• _What to work on_
For this exercise, report every line of the material that includes "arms".

• _Recorded information_

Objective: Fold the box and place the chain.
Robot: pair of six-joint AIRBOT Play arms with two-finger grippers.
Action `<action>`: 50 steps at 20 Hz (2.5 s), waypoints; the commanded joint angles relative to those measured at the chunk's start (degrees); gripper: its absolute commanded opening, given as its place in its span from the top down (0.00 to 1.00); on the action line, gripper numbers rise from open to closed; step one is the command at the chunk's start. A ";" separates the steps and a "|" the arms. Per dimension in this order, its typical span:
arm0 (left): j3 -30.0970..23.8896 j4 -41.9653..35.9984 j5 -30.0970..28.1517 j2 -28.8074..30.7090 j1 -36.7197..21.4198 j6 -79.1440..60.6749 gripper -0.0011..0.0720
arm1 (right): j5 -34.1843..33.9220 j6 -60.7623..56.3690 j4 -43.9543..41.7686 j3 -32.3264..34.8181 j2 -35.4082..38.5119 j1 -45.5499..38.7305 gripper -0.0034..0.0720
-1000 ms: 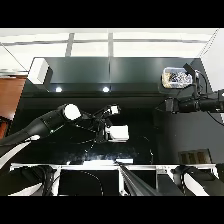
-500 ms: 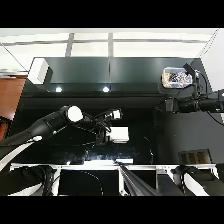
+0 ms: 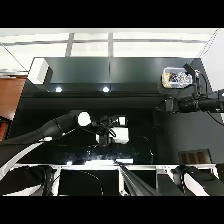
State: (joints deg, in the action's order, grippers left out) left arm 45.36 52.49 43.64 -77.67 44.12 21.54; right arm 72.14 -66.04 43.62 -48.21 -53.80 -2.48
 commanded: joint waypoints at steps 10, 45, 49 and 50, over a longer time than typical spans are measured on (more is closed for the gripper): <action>1.20 22.27 21.55 15.82 -49.31 36.92 0.57 | -1.92 0.00 0.00 0.02 0.04 -0.02 0.93; 34.21 23.19 38.84 1.53 -64.94 57.00 0.95 | -1.42 -5.27 7.85 0.02 2.29 -4.63 0.94; 12.98 20.26 19.50 21.94 -55.93 57.22 0.95 | -14.36 -15.69 26.88 6.16 11.50 -4.07 0.94; 6.12 20.37 13.94 26.97 -52.00 57.16 0.95 | -18.23 -15.56 27.10 9.16 12.83 -4.07 0.94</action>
State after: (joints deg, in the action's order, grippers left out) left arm 65.19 74.26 69.60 -63.35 -14.63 77.91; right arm 63.48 -77.08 61.41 -43.94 -45.60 -6.35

• _Reply_
Robot: pair of six-joint AIRBOT Play arms with two-finger grippers.
Action `<action>`: 50 steps at 20 Hz (2.5 s), waypoints; the commanded joint angles relative to those measured at the chunk's start (degrees); gripper: its absolute commanded opening, given as its place in its span from the top down (0.00 to 1.00); on the action line, gripper numbers rise from open to closed; step one is the command at the chunk's start. A ";" separates the steps and a "|" the arms. Per dimension in this order, its typical span:

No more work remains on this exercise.